1- 7 Ekim tarihleri arasında gerçekleşen Emzirme Haftası etkinlikleri çeşitli kurumlar tarafından desteklendi. Düzenlenen bu haftadan yola çıkarak çalışan annelerin iş yaşamı ve iş kanunu açısından durumunu incelemek istiyoruz.
Ülkemizde sağlık bakanlığı da bebeklerin beslenmesi ile ilgili olarak “ilk altı ay sadece anne sütü” yaklaşımını benimsiyor. Çünkü anne sütü en kolay, zahmetsiz ve ekonomik bebek besinidir.
Ancak iş kanununun annelere sağladığı ücretsiz altı aylık iznin, şirketlerde pratikte uygulanması mümkün olmadığından, anneler tavsiye edilen altı aylık emzirme süresi tamamlanmadan işe geri dönmek zorunda kalıyorlar.

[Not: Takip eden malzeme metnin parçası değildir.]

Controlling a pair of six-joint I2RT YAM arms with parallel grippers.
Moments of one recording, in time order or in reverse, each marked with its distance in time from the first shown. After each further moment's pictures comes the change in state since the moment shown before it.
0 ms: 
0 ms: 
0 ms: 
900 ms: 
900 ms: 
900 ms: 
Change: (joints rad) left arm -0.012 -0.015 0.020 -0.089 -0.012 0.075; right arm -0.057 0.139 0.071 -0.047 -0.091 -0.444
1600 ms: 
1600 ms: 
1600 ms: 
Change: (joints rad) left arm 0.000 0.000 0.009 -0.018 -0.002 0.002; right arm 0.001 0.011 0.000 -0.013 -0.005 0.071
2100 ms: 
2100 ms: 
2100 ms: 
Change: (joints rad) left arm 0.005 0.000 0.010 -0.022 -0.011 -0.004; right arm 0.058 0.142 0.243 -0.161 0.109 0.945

İş kanununa kısaca bir göz atacak olursak; kadın çalışanların doğumdan önce sekiz ve doğumdan sonra sekiz hafta olmak üzere toplam on altı haftalık süre için çalıştırılmamaları esastır. Çoğul gebelikte bu süreye iki hafta eklenir. Sağlık durumu uygun olan kadın çalışan, doktor onayıyla isterse doğumdan önceki üç haftaya kadar çalışabilir. Bu durumda, çalıştığı süre doğum sonrasına eklenir. Bu süreler doktor raporuyla işçinin sağlık durumuna ve işin özelliğine göre doğumdan önce ve sonra gerekirse artırılabilir. Bu halde çalışanın ücretinde bir indirim yapılmaz.
İstek halinde on altı hafta bittikten sonra altı aya kadar ücretsiz izin verilir. Bu, yıllık ücretli izinden düşülmez. Ayrıca bir yaşından küçük çocukları emzirmek için kadınlara günde toplam bir buçuk saat süt izni verilir. Bu sürenin hangi saatler arasında ve kaça bölünerek kullanılacağına çalışan kendisi belirler. (iş kanunu 4857/ madde 74’)

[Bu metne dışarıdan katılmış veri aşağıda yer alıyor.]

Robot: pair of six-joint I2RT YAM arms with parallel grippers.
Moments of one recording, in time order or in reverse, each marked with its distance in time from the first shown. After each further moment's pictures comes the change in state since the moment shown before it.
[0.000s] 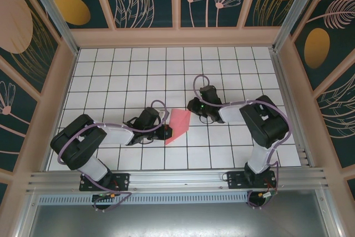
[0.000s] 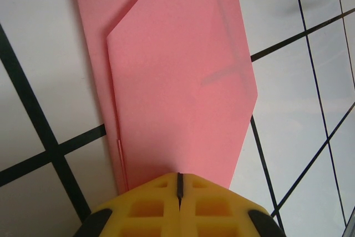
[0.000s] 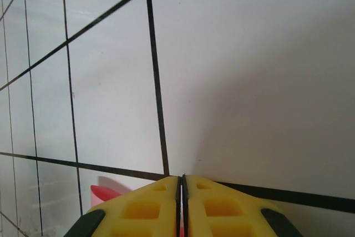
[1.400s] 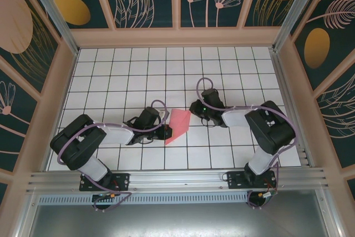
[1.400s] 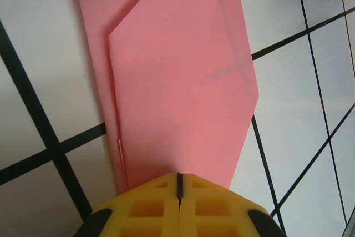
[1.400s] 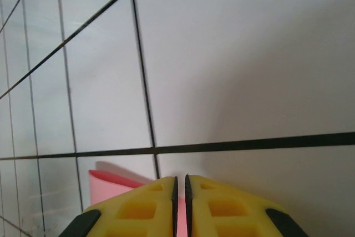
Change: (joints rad) left arm 0.000 -0.004 0.008 -0.022 0.002 0.003; right arm 0.031 -0.094 -0.072 -0.020 0.069 0.051
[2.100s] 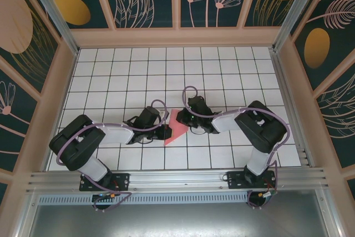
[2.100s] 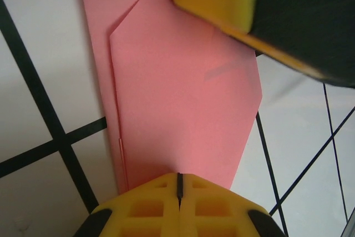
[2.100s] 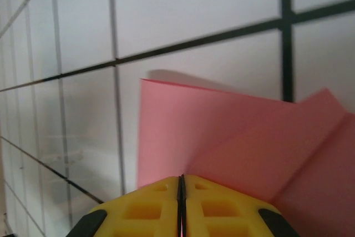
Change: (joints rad) left arm 0.000 -0.011 0.015 -0.055 0.000 0.000; right arm 0.171 0.089 -0.001 0.099 -0.056 0.064
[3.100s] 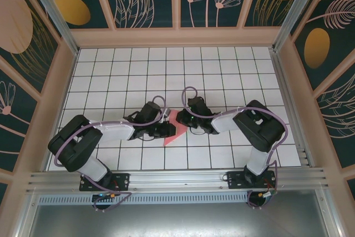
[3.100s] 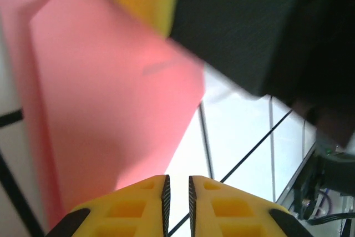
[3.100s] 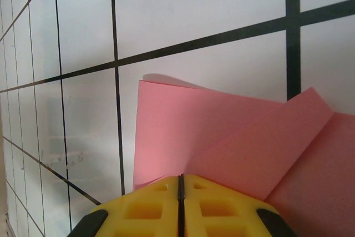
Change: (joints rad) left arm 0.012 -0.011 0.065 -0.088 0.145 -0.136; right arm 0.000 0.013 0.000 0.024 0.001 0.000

Teoride en fazla toplam izin süresi on ay olarak verilmekle birlikte, çalışan annelerden gelen yorumlara göre bu pratikte uygulanamamakta. Bu durum, Türkiye’de geçici istihdam kültürünün olmaması ve bazı durumlarda annelik izni alacak kişinin yerinin yeterli nitelikte personel ile telafi edilememesinden kaynaklanıyor. Buna ek olarak anne adayları da kanuni haklarını yeterince bilmiyorlar.
Dolayısıyla çoğu anne pratikte en fazla dört ay ücretli doğum izni yapabiliyorlar. İzin süresi dolan ve yukarıdaki adı geçen sebeplerle bebeğini erken bırakmak zorunda kalan annelerin hayatında sıkıntılı yeni bir dönem başlıyor;
• İşyerleri çoğunlukla, anneanne, babaanne veya bakıcı gibi imkânları olmayan annelere için işe dönebilmelerine yardımcı olacak çocuk bakım yardımı veya kreş gibi imkânlar sağlayamıyor. Bu, şirketlerin boyutu ve durumuna göre iş kanunun öngördüğü konularda pratikte uygulama kısıtı olmasından kaynaklanabilmektedir.

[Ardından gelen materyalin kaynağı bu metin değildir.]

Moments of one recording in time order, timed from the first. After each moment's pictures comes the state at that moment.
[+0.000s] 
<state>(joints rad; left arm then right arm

• Altı aydan önce işe dönmek zorunda kalan anneler, çalıştıkları yerlerde süt sağmak ve sağdıkları sütleri uygun bir ortamda saklayabilmek için mekân bulamıyorlar.
• Buna ek olarak mobbing, negatif ayrımcılık, geç mesai ve gece vardiyaları gibi istenmeyen durumlar oluşabiliyor.
Elbette durumları itibariyle bu gibi imkânları sağlayan ve anneleri mağdur etmeyen şirketler de bulunmaktadır.
KADINLARIN İŞGÜCÜNE KATILIMLARI KISITLI
Bunun dışında, durumlarından dolayı hem eğitime hem de iş gücüne erişimi kısıtlı olan grup içerisinde hanımlar da bulunmakta. Üstelik bu oran Avrupa Birliği ile karşılaştırıldığında oldukça yüksek.
Kısıtlı olan kadın istihdamını artırmaya yönelik olarak teşvik edici uygulamalar hayat geçirilmeli.